= Tony Plowman =

Australian politician

Antony Fulton "Tony" Plowman (born 21 December 1938) is an Australian former politician. He was the Liberal Party Member for the Electoral district of Benambra in the Legislative Assembly of the Parliament of Victoria, Australia from 1992 to 2006.

== Education and career ==
He attended Frankston Primary School (1943–49) and Geelong Grammar School (1950–56).

He was elected MLA for Benambra October 1992 and was re-elected in 1996, 1999, and 2002.

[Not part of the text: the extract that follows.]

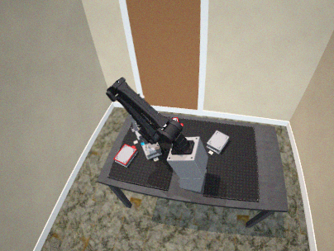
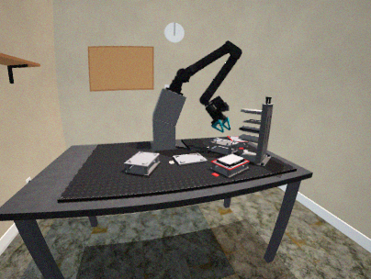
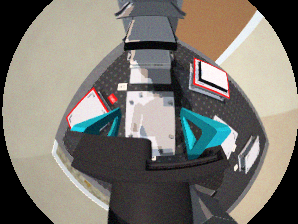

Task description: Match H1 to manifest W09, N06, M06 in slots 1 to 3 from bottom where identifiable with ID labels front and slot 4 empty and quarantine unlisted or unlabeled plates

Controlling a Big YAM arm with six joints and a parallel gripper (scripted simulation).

Prior to his election to Parliament, he had a diverse rural career. He was:
- a Jackaroo in Seymour 1957–58,
- a herdsman in Scotland and Iowa, USA 1962,
- a station hand, Benalla 1959–64,
- a stockman, 'Babiloora', Western Queensland 1965,
- a manager of a wool/wheat/sheep/cattle property, Benalla 1966–84,
- a Member of the Soil Conservation Authority 1984–86,
- a Land Protection Adviser to The Department of Conservation, Forests and Lands 1987–88,
- a Member of the Independent Committee of Review for Department of Water Resources 1988 and lastly
- a Manager, wool/grain/sheep and cattle property in Gerogery.

In Parliament, he has served as the:
- Opposition Parliamentary Secretary for Rural and Regional Development September 2001-November 2002,
- Opposition Parliamentary Secretary for Agriculture and Rural Victoria August–December 2002,
- Shadow Minister for Environment December 2002-January 2004,
- Spokesperson for Water December 2002-January 2004,
- Manager of Opposition Business (Assembly) and
- Shadow Minister for Water January 2004-December 2005.

He served on the Parliament's Public Accounts and Estimates Committee 1992–96, the Scrutiny of Acts and Regulations Committee 1996-99 and the Road Safety Committee and Legislative Assembly Privileges Committee 1999–2002.

He retired at the 2006 state election, and was succeeded by Liberal candidate Bill Tilley.